Dont forget to come back and tell us how you solved the problem !


----------



## HawkShock (Nov 27, 2012)

johnathanmeade said:


> Yes I did. But the ballast that we have against the ballast that the contractors put in are a diff. Brand.
> I apologize for the seemingly stupid question.


So, troubleshooting 101 says look to the obvious solution, one of these things is not like the other type logic.
Isolate the ballast from the frame. This requires keeping the ballast from touching the fixture at all, see if it lights, then touch the ballast to the frame if it does to see if it trips your GFCI. 
A GFCI works by sensing the current coming to and leaving it. and opening when the values are unequal past a certain threshold. So if some of the current returning on the neutral is leaking through the EGC (green) or the conduit and building, it will trip. So, if you isolate the ballast, it may prove the problem is in the ballast, if it is wired correctly. DO NOT get between the frame of the light and the frame of the ballast when they are not in contact. 

Fair warning, I have never done this, but it is how I would try to prove it.


----------



## acro (May 3, 2011)

I had a light that was burning just fine - 400w mh. Turned the breaker off for less than a minute, then when I turned it back on, the light trips the breaker. Even after allowing it to cool.

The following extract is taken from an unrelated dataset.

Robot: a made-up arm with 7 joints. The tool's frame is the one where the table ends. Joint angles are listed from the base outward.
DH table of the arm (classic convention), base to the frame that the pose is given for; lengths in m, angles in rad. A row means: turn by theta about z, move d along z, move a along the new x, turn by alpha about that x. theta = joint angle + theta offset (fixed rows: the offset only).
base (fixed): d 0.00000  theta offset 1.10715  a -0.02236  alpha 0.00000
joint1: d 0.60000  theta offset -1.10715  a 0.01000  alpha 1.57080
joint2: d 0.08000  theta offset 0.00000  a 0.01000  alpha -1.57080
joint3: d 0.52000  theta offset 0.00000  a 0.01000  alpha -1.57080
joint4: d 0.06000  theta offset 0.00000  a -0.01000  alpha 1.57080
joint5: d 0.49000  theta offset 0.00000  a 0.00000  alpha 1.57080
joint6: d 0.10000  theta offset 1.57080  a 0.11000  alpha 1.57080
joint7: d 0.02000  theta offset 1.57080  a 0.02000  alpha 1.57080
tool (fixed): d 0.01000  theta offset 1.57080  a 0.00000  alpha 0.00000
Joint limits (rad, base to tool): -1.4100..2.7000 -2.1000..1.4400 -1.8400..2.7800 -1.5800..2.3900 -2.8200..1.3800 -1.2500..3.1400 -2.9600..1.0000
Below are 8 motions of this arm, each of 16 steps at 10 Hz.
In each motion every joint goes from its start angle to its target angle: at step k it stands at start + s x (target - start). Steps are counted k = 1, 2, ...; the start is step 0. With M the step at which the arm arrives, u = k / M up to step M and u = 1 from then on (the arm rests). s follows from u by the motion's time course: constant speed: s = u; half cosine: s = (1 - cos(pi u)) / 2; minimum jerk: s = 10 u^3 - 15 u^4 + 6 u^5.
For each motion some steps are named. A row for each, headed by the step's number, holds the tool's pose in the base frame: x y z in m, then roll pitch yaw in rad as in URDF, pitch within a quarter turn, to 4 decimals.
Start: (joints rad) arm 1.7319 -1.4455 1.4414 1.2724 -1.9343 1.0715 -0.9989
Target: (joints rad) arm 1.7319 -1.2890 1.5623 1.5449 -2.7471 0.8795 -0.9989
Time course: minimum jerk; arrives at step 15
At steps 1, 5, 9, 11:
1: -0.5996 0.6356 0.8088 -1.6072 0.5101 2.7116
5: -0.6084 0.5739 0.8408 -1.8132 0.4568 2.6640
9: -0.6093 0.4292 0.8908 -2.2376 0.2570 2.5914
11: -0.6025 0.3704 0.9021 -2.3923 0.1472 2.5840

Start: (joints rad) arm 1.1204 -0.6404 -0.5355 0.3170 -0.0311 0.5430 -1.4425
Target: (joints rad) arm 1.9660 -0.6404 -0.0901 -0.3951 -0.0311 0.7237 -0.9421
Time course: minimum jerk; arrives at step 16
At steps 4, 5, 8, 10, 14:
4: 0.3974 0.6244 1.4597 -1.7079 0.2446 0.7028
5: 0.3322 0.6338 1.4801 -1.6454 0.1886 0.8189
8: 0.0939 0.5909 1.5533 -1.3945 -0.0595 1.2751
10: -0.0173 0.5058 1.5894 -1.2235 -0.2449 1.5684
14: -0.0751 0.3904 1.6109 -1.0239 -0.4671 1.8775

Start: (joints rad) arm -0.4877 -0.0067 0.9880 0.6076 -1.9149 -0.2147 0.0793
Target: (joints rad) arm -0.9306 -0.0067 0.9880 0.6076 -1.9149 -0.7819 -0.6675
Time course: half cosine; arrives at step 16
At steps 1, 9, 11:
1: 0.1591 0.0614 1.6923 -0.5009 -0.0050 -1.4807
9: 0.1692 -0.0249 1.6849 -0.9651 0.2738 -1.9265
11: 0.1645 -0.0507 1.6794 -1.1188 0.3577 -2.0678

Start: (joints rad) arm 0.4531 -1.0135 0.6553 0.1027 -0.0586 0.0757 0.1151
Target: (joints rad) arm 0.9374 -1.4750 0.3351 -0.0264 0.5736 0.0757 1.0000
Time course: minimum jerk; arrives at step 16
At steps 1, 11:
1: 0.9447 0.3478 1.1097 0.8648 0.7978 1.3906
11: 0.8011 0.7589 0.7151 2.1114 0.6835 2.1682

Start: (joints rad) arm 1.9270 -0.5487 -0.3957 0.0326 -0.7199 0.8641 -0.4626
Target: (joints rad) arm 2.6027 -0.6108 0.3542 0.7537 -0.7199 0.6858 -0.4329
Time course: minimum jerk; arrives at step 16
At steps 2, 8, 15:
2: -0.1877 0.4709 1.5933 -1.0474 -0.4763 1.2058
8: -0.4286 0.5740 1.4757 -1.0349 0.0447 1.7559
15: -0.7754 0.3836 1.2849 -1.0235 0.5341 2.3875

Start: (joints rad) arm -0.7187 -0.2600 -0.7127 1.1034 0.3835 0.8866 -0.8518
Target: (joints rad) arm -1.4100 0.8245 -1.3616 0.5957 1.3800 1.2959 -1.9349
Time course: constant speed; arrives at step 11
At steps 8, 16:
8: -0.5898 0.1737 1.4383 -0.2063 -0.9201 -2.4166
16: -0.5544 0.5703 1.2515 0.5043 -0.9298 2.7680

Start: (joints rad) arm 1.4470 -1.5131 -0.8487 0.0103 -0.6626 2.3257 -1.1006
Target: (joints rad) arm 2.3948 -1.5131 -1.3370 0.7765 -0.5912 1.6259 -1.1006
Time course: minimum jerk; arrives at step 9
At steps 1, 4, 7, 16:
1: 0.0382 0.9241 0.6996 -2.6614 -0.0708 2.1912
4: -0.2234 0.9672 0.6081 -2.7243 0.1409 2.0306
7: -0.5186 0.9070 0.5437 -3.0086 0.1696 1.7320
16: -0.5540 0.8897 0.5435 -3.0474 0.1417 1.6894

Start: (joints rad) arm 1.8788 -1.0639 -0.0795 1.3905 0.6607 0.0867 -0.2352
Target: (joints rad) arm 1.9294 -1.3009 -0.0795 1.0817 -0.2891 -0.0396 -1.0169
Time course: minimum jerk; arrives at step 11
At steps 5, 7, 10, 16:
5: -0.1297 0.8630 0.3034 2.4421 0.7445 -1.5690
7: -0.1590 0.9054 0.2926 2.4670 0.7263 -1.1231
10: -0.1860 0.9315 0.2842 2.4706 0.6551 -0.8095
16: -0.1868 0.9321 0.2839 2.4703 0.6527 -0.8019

Ballast went bad. Stuff happens

Replace it and move on, I say.


----------



## Hippie (May 12, 2011)

Shockdoc said:


> Check your wiring, I'd bet the farm you have a ballast lead mistaken for a line wire. Bring a new ballast for the repair.


Not likely, he says it works if you put the lamps in after its turned on


----------



## dmxtothemax (Jun 15, 2010)

If some of the lights have capacitors in them,
Then the inital charge up at turn on is causing the problem !
Could be two things - purely too much current,
in which case a different type of breaker could help.
Or leakage in the capacitors is triggering the GFCI.
If you dont need the GFCI in a lighting circuit,
then get rid of it !


----------



## mbednarik (Oct 10, 2011)

I thought it was against osha regs to have lighting on a gfci?


----------



## johnathanmeade (Mar 30, 2013)

It was most definitely the GFCI. Thank you very much.


----------